Data excerpts:

┌──

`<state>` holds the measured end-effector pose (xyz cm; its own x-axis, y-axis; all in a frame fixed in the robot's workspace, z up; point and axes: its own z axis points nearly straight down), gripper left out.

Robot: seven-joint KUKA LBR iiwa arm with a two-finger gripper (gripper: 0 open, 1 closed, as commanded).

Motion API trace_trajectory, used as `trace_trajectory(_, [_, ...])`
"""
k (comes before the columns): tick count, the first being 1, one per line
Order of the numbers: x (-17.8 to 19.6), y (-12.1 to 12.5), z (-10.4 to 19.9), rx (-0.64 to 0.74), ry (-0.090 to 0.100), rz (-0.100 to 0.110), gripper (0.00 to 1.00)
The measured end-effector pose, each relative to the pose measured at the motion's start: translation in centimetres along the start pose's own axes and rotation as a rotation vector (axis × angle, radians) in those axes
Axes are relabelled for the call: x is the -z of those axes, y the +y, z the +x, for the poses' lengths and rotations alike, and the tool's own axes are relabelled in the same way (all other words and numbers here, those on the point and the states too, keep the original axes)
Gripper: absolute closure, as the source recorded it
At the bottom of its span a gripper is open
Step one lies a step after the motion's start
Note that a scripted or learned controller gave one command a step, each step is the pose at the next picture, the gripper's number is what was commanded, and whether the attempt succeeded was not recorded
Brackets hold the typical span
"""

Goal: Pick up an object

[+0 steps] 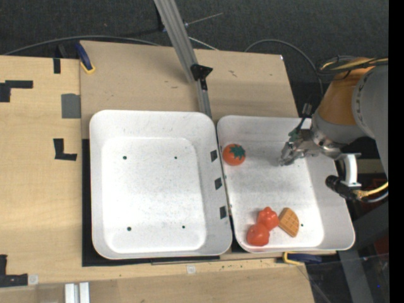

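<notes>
Honestly, from the overhead camera the end effector [291,153] sits low over the right bin [328,229], just right of the tomato-looking toy [234,154], nothing between its fingers, and I can't tell if they're apart. I'd slide it left over the tomato and drop straight down. The red pepper [261,226] and waffle [289,221] sit well below the tomato, crowded together.

Arm [372,106] at 3 o'clock of view: bulky grey rounded casing, broad orange band [338,103] just above wrist. Wrist section pale grey metal, narrowing toward gripper [291,153]. Gripper small, metallic grey, dark detail on top. White bracket-like part [348,169] at arm's 6 o'clock side, black fitting beside it, thin yellow cable [372,194] trailing toward 3 o'clock.
</notes>
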<state>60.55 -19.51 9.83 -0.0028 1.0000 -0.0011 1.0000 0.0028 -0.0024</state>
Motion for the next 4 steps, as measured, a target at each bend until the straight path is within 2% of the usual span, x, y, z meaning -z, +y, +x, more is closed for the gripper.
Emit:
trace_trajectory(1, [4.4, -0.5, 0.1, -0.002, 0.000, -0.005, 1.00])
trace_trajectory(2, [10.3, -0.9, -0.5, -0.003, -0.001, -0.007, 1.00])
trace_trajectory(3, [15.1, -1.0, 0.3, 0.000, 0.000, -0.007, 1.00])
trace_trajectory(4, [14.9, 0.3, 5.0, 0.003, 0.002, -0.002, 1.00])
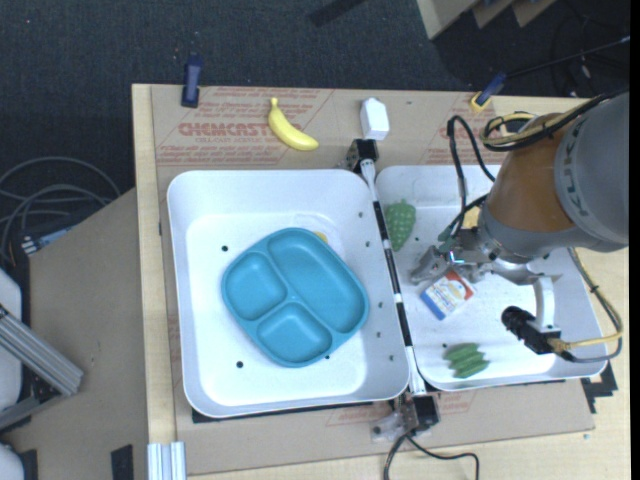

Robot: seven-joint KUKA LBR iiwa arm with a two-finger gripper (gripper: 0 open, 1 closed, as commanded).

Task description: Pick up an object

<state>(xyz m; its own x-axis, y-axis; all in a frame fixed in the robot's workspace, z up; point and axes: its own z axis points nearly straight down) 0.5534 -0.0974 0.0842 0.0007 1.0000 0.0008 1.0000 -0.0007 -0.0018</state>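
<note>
My gripper [437,264] hangs low in the right bin [520,190], near its left side. Just below and beside it lies a small white carton [447,295] with red and blue print; I cannot tell whether they touch. A bumpy green piece like a grape bunch [400,222] rests against the bin's left wall, up and left of the gripper. A smaller green item [465,360] sits near the bin's front edge. The grey arm with its orange band [535,183] covers the bin's right half.
The left bin [200,268] holds a blue divided plate [293,294] with a bit of yellow [319,236] peeking out behind it. A toy banana [289,128] lies on the bench behind the bins. Black cables [462,168] loop over the right bin.
</note>
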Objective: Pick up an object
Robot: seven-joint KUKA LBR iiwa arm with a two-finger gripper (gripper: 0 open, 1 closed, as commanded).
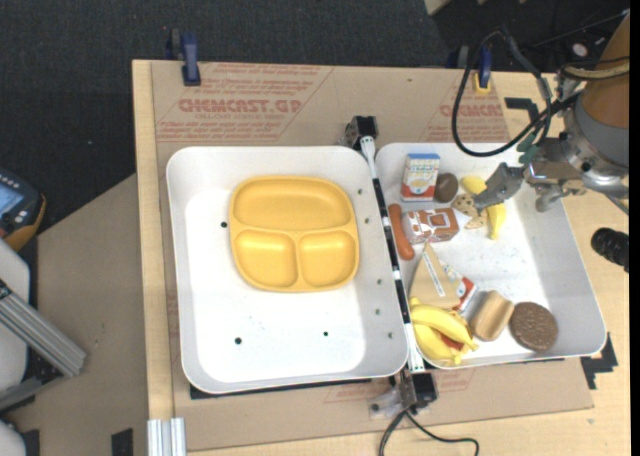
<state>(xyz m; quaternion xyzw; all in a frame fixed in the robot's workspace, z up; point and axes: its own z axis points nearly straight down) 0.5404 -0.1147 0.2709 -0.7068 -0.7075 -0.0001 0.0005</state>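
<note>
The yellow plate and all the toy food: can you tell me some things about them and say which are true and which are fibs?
1. The yellow plate lies in the left bin. True.
2. Food sits on the yellow plate. False: its three sections are bare.
3. The bananas lie in the right bin, in its near left corner. True.
4. The brown cookie lies in the left bin. False: it is in the right bin, beside the bread roll.
5. The hot dog lies by the right bin's left wall. True.
</note>
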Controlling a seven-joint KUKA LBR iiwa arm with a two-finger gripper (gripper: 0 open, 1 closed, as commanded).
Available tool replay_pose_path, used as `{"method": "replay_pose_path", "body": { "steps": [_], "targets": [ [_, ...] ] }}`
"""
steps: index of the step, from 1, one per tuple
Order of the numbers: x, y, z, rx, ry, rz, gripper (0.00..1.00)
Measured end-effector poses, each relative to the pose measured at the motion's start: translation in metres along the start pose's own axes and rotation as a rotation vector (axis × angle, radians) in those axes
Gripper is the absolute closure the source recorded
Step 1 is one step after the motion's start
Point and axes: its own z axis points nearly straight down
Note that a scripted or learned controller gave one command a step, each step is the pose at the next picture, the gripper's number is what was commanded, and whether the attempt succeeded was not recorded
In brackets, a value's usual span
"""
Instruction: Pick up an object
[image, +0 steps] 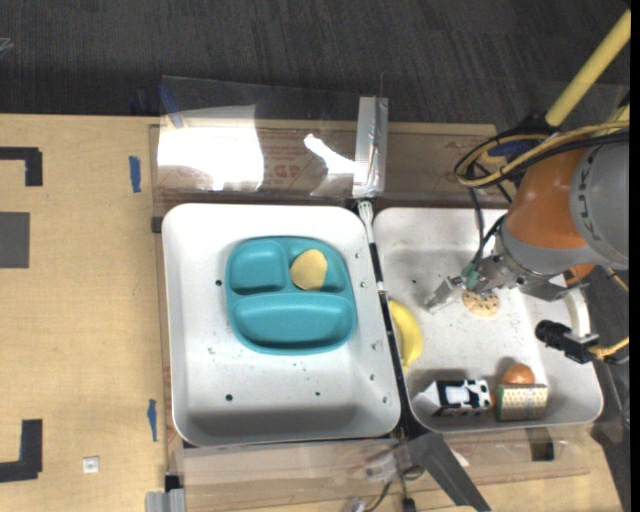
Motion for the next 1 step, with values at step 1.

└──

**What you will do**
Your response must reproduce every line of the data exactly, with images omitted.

**Solved exercise**
`<state>` holds the measured end-effector pose (xyz cm; its own x-axis, y-axis; all in a frame fixed in the robot's workspace, z up; point and axes: its own z axis points nearly straight down), gripper left out.

Robot: seven-joint KUKA LBR iiwa arm with a two-finger gripper (gripper: 0 open, 1 closed, as commanded).

Motion API trace_trajectory, used as `trace_trajectory(_, [_, ...])`
"""
k (comes before the columns): tick count, the first being 1, one per line
Order of the numbers: x (-17.8 to 19.6), y (-12.1 to 12.5), z (-10.4 to 19.9), rx (-0.64 to 0.74), ry (-0.090 to 0.100), rz (-0.100 to 0.110), gripper (0.00 to 1.00)
The measured end-effector pose, each relative to the pose measured at the motion's start: translation in centimetres along the start pose's own axes and rotation as a rotation vector (axis × angle, radians) in those axes
Axes are relabelled for the call: x is the -z of those axes, y the +y, z the +x, for the poses' lengths and rotations alike, and the tool's own axes are relabelled in the same way (all other words and numbers here, those on the point and the states too, keep the original axes)
Gripper: absolute closure, as the source recorded it
At the bottom of its span a gripper is open
Step one lies a step after the motion's start
Note that a scripted or learned controller gave one command a step, each step is the pose at the next picture, the gripper's number is what was commanded, and whether the attempt succeeded was not recorded
Brackets hold the typical span
"""

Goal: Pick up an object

[+0 steps] 

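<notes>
Honestly, from the overhead camera the end effector [291,153] sits low over the right bin [328,229], just right of the tomato-looking toy [234,154], nothing between its fingers, and I can't tell if they're apart. I'd slide it left over the tomato and drop straight down. The red pepper [261,226] and waffle [289,221] sit well below the tomato, crowded together.

Arm [372,106] at 3 o'clock of view: bulky grey rounded casing, broad orange band [338,103] just above wrist. Wrist section pale grey metal, narrowing toward gripper [291,153]. Gripper small, metallic grey, dark detail on top. White bracket-like part [348,169] at arm's 6 o'clock side, black fitting beside it, thin yellow cable [372,194] trailing toward 3 o'clock.
</notes>
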<state>60.55 -19.51 9.83 -0.0028 1.0000 -0.0011 1.0000 0.0028 -0.0024</state>
Motion for the next 4 steps, as measured, a target at each bend until the straight path is within 2% of the usual span, x, y, z meaning -z, +y, +x, more is closed for the gripper.
Emit:
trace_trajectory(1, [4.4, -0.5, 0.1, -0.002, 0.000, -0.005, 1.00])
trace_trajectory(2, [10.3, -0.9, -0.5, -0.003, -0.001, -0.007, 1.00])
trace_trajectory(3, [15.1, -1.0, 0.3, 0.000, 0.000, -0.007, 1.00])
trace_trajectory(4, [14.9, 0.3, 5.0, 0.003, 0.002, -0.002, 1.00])

Robot: seven-joint KUKA LBR iiwa arm with a two-finger gripper (gripper: 0 open, 1 closed, as commanded).

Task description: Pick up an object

<state>(xyz m; its own x-axis, y-axis; all in a frame fixed in the robot's workspace, z up; point and axes: its own z axis points nearly straight down) 0.5534 -0.0974 0.0842 0.0007 1.0000 0.0008 1.0000 -0.0007 -0.0018</state>
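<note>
My gripper [437,264] hangs low in the right bin [520,190], near its left side. Just below and beside it lies a small white carton [447,295] with red and blue print; I cannot tell whether they touch. A bumpy green piece like a grape bunch [400,222] rests against the bin's left wall, up and left of the gripper. A smaller green item [465,360] sits near the bin's front edge. The grey arm with its orange band [535,183] covers the bin's right half.
The left bin [200,268] holds a blue divided plate [293,294] with a bit of yellow [319,236] peeking out behind it. A toy banana [289,128] lies on the bench behind the bins. Black cables [462,168] loop over the right bin.
</note>
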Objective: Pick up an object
Robot: seven-joint KUKA LBR iiwa arm with a two-finger gripper (gripper: 0 open, 1 closed, as commanded).
<state>(xyz m; quaternion xyzw; all in a frame fixed in the robot's workspace, z up; point and axes: its own z axis points nearly straight down) 0.5404 -0.1147 0.2709 -0.7068 -0.7075 -0.0001 0.0005</state>
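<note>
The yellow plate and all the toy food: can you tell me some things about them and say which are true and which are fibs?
1. The yellow plate lies in the left bin. True.
2. Food sits on the yellow plate. False: its three sections are bare.
3. The bananas lie in the right bin, in its near left corner. True.
4. The brown cookie lies in the left bin. False: it is in the right bin, beside the bread roll.
5. The hot dog lies by the right bin's left wall. True.
</note>
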Controlling a seven-joint KUKA LBR iiwa arm with a two-finger gripper (gripper: 0 open, 1 closed, as commanded).
Available tool replay_pose_path, used as `{"method": "replay_pose_path", "body": { "steps": [_], "targets": [ [_, ...] ] }}`
"""
steps: index of the step, from 1, one per tuple
Order of the numbers: x, y, z, rx, ry, rz, gripper (0.00..1.00)
Measured end-effector poses, each relative to the pose measured at the motion's start: translation in metres along the start pose's own axes and rotation as a rotation vector (axis × angle, radians) in those axes
Gripper is the absolute closure the source recorded
Step 1 is one step after the motion's start
Point and axes: its own z axis points nearly straight down
Note that a scripted or learned controller gave one command a step, each step is the pose at the next picture, the gripper's number is what was commanded, and whether the attempt succeeded was not recorded
In brackets, a value's usual span
"""
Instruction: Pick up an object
[image, +0 steps] 
Motion for the next 1 step, with values at step 1.

The required output is now complete.